# Question 5b5f7

Sep 29, 2015

See explanation.

#### Explanation:

When comparing the ionization energies of two elements we should consider four main factors:

1. Distance from nucleus.
2. Effective nuclear charge.
3. Shielding effect.
4. Electron-electron repulsion.

Consider the electron configuration for:
""_11Na: 1s^(2)2s^(2)2p^(6)3s^(1) $\text{ " " " " " " " " }$""_10Ne: 1s^(2)2s^(2)2p^(6)# When looking at the electron configurations of $N a$ and $N e$ we can notice that the first ionization energy of sodium is less than that of Neon for the following reasons:

1. Distance from nucleus: The electron removed from sodium is being removed from a higher energy level $n = 3$ than that of Neon $n = 2$.
2. Effective nuclear charge : Even though sodium's nuclear charge is $+ 11$ and that of Neon is $+ 10$, however, due to the distance from the nucleus, the nuclear charge effect is very minimal in this case.
3. Shielding effect: The electron removed from sodium is shielded from the attraction of the nucleus by $10 \text{ electrons}$ however, the electron removed from Neon is shielded by $2 \text{ electrons}$ only.
4. Electron-electron repulsion: The electron repulsion effect is usually considered when the electrons removed are at the same distance from the nucleus and they are subjected to a similar nuclear charge and shielding effect. In this case, the electron-electron repulsion effect is minimal.
Sep 29, 2015

#### Explanation:

As you know, ionization energy is the energy needed to remove a mole electrons from a mole of atoms in their gaseous state.

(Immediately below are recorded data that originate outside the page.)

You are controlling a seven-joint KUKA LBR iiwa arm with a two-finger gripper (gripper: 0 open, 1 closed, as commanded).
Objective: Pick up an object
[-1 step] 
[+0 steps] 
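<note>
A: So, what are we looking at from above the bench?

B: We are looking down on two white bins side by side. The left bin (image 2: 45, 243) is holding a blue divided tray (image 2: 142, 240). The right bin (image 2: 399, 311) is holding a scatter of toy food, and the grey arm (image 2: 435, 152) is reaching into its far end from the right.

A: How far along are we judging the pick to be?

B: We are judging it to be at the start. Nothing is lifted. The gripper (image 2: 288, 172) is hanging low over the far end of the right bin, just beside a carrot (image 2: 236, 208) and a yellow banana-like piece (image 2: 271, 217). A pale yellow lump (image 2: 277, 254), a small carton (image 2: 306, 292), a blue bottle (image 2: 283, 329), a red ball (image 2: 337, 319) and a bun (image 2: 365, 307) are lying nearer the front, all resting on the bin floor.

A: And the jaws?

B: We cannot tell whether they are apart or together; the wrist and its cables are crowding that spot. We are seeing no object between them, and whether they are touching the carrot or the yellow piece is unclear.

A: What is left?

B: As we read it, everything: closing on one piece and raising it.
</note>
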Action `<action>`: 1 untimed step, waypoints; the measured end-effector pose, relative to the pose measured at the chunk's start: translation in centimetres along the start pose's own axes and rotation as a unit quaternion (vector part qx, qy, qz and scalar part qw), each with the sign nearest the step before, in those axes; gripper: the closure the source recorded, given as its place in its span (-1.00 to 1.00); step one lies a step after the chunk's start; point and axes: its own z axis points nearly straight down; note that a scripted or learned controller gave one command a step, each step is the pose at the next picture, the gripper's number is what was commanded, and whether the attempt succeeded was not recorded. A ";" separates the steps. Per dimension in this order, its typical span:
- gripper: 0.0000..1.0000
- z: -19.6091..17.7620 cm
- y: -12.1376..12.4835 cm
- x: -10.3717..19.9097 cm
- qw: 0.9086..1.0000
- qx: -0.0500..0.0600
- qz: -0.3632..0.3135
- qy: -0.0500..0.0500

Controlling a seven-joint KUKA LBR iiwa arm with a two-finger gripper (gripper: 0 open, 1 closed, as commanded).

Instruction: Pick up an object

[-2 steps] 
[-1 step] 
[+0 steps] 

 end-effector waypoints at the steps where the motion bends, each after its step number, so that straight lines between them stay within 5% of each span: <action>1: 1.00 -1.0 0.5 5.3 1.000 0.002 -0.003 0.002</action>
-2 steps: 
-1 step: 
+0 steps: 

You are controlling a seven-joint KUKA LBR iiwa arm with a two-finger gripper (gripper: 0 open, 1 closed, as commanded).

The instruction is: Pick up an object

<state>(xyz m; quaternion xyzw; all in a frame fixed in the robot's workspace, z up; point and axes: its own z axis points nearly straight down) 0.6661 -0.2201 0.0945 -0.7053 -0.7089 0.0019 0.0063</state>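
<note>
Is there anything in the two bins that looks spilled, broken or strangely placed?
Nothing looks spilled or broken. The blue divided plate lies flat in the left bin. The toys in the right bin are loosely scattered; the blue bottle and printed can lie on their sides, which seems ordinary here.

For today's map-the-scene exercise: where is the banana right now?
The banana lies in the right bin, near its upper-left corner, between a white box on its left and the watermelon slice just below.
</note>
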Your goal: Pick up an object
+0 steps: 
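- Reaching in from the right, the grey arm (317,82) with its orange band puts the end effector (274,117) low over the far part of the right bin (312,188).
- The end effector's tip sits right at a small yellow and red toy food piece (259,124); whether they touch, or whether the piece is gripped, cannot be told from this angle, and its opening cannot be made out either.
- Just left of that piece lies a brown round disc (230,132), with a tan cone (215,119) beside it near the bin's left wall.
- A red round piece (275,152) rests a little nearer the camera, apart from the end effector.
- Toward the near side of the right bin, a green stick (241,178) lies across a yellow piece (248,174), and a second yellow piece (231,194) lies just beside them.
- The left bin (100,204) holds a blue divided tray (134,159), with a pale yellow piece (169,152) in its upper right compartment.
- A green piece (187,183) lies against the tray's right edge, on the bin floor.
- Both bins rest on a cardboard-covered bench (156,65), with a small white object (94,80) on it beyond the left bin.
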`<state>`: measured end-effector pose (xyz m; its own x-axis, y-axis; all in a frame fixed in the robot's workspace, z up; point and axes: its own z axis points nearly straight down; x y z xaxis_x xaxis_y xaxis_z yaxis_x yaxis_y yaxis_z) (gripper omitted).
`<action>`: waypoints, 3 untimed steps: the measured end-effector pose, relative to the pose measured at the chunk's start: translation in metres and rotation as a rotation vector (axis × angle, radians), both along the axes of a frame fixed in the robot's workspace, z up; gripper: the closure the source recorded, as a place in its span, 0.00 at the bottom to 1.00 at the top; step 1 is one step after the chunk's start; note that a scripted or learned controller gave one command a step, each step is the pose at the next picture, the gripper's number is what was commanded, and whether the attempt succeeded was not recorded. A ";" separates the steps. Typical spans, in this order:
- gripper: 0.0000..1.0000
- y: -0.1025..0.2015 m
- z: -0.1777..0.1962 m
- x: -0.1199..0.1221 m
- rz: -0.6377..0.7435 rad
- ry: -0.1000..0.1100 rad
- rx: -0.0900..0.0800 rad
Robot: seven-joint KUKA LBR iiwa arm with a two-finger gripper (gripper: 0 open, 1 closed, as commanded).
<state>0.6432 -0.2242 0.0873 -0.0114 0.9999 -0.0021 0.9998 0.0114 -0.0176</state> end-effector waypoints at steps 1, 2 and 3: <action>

${\text{X" + color(blue)("energy") -> "X}}^{+} + {e}^{-}$

This process produces cations, or positive ions.

What is important to note here is that the first ionization energy of an atom tells you how much energy is needed to remove its most loosely held electron.

So, what factors could influence the first ionization energy?

Well, the further away this outermost electron is from the nucleus, the easier it will be remove it, so right from the start atoms that have larger atomic radii will have lower ionization energies.

Moreover, as you move down a group in the periodic table, the outermost electrons are screened more efficiently from the nucleus by the inner electrons.

In your case, sodium's outermost electron is located on the third energy level, in the 3s-orbital.

By comparison, neon's outermost electrons are located on the second energy level, in the 2p-orbitals.

This means that neon is a smaller atom than sodium, so its outermost electrons are held more tighly by the nucleus $\to$ you will need more energy to remove them, so the ionization energy will be more significant than in sodium's case. Not only does sodium have its outermost electron further away from the nucleus than neon does its outermost electrons, but it's screened better as well.

Therefore, the first ionization energy of neon will be higher than that of sodium.